◆ **GIVEN MATERIAL**
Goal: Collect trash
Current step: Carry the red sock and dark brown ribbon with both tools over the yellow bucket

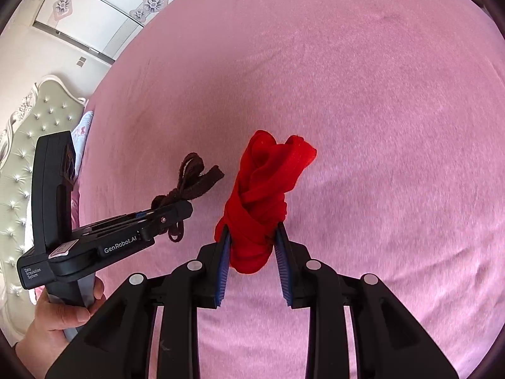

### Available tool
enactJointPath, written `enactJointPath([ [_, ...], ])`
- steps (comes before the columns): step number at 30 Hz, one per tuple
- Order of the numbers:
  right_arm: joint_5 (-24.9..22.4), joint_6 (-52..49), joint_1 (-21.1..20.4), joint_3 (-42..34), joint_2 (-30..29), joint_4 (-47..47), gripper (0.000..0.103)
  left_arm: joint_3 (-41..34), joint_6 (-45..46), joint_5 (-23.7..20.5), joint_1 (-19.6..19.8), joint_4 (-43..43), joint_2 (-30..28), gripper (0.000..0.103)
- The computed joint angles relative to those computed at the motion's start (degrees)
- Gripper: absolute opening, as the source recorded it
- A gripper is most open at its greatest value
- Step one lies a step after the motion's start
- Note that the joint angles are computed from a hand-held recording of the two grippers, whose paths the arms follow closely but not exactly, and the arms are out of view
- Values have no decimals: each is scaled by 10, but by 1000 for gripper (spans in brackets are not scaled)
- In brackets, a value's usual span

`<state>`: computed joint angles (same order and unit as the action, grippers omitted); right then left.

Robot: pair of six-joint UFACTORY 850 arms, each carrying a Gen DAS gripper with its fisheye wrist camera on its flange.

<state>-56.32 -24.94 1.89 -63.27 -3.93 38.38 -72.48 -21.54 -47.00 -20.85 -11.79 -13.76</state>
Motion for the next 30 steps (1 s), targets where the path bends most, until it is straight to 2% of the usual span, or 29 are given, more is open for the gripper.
enactJointPath([
  [7, -48, 23, -1, 91, 123, -35, 27, 123, -30, -2, -43, -31, 127, 23],
  [11, -80, 44, -10, 143, 208, -54, 27, 167, -52, -18, -77, -40, 189, 23],
  [17, -126, 90, -44, 198, 319, -72, 27, 221, -94, -48, -160, -43, 273, 23],
  [21, -166, 100, -100, 226, 386, -80, 27, 234, -117, -61, -219, -40, 299, 23],
  [25, -214, 78, -190, 238, 431, -87, 27, 221, -121, -69, -273, -38, 289, 23],
  [28, -262, 28, -284, 241, 453, -94, 27, 206, -131, -64, -310, -51, 275, 23],
  [30, -297, -40, -378, 241, 456, -101, 27, 185, -136, -61, -336, -52, 256, 23],
])
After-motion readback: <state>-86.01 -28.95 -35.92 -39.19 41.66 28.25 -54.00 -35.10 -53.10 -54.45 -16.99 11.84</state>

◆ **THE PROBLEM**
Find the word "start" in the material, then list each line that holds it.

◆ **ANSWER AREA**
- The computed joint angles relative to those computed at the motion's start (degrees)
- Step one lies a step after the motion's start

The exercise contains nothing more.